Review of The Rise of the Teenage Mutant Ninja Turtles: The Movie.

Although their popularity peaked long before most of today’s teenagers were born, the Teenage Mutant Ninja Turtles never really went away. We’re only six years away from the latest live-action movie based on the pizza-loving reptiles, and it’s just been two months since a new TMNT video game was released. Ant Ward and Andy Suriano’s Rise of the Teenage Mutant Ninja Turtles: The Movie, out this week on Netflix, is based on the animated series that aired on Nickelodeon from 2018 to 2020. The series’ heyday dates back to the early ’90s die herd, “Rise” is a useful – if forgotten – entry in the Cowabunga canon.

It’s hard to overstate how obsessed ninjas and martial arts kids were in the ’90s, when the franchise rode the same wave as Mortal Kombat, Mighty Morphin Power Rangers, and the 3 Ninjas movies. (Of course, the fact that almost everything was ripped off from Japanese pop culture didn’t occur to those of us who were kids at the time.) Most of these franchises endure, although the wave they’re riding now is one of nostalgia — which, from a certain perspective, might be the most profitable and ubiquitous genre there is.

To say that Rise’s plot borrows generously from The Terminator would be light-hearted; assuming that the film’s intended audience knows or cares would probably be wrong. It begins in devastated New York City in 2044, where masters Leonardo (Ben Schwartz) and Michelangelo (Brandon Mychal Smith) are so close to being defeated by an alien race called the Krang that they do something desperate: open a portal and send their longtime ally Casey Jones (Haley Joel Osment) back in time so the disaster they face can be stopped before it begins.

The problem with this isn’t that it’s derived. It is that the future schedule is more compelling than the one we’re getting, if only because it differs from the vast majority of “TMNT” fares we’ve seen over the last 30+ years. Michelangelo and Leonardo have advanced abilities we’ve never seen from them before, laser beams and explosions blanket the battlefield, and there’s an immediate sense of urgency that’s sorely lacking in the rest of the film. It’s downright apocalyptic, in fact, and feels mere moments from utter ruin. Middle-Aged Mutant Ninja Turtles might not roll off the tongue that easily, but it probably would have made a better movie.

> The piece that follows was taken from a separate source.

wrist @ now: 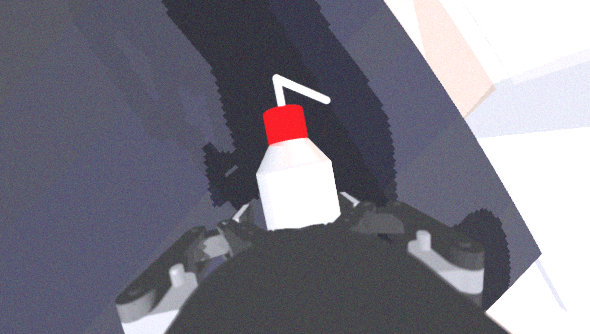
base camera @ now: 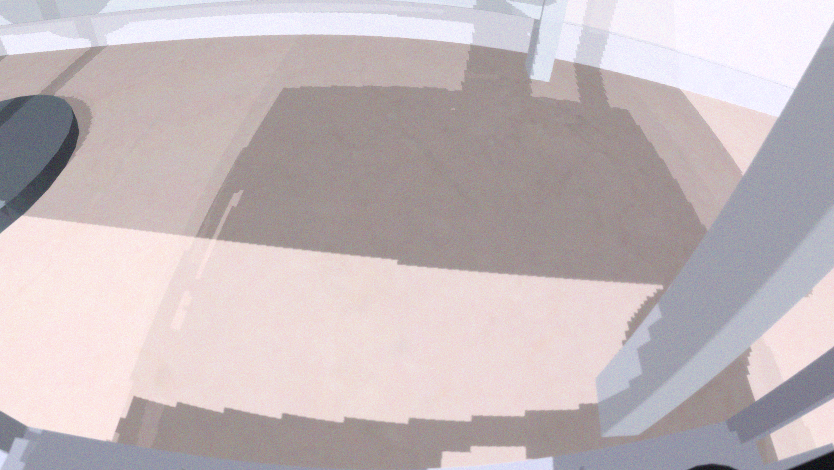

That wouldn’t leave much time for fanservice, though. What little we know about this future timeline tells us there would be no pizza for the ninja turtles, let alone fewer moments of hilarity when “radical” and/or “awesome” would be appropriate to say. The catchphrases and fun-loving atmosphere of these half-shell heroes are a big part of their appeal, and Rise is careful not to stray from a formula that’s kept the franchise at least semi-relevant for decades. For the kids, this sequel to the Nickelodeon show is clearly purposeful, that’ll probably be enough — albeit feeling less like an actual movie and more like a “very special episode” of the series.

However, there are some differences carried over by the show. Here the brothers have real mystical powers in addition to their ninjutsu skills; They’re also more visually different than usual, with Raphael (Omar Benson Miller) being much taller than his siblings and the ever-scholarly Donatello (Josh Brener) wearing a full face covering while bringing up concepts like the grandfather paradox to help his brothers to understand time travel. But none of that stops “Rise” from feeling the same. A longtime follower like me would never suggest that it’s time for the ninja turtles to go away, but it might be time for them to grow up — if only a little. Review of The Rise of the Teenage Mutant Ninja Turtles: The Movie.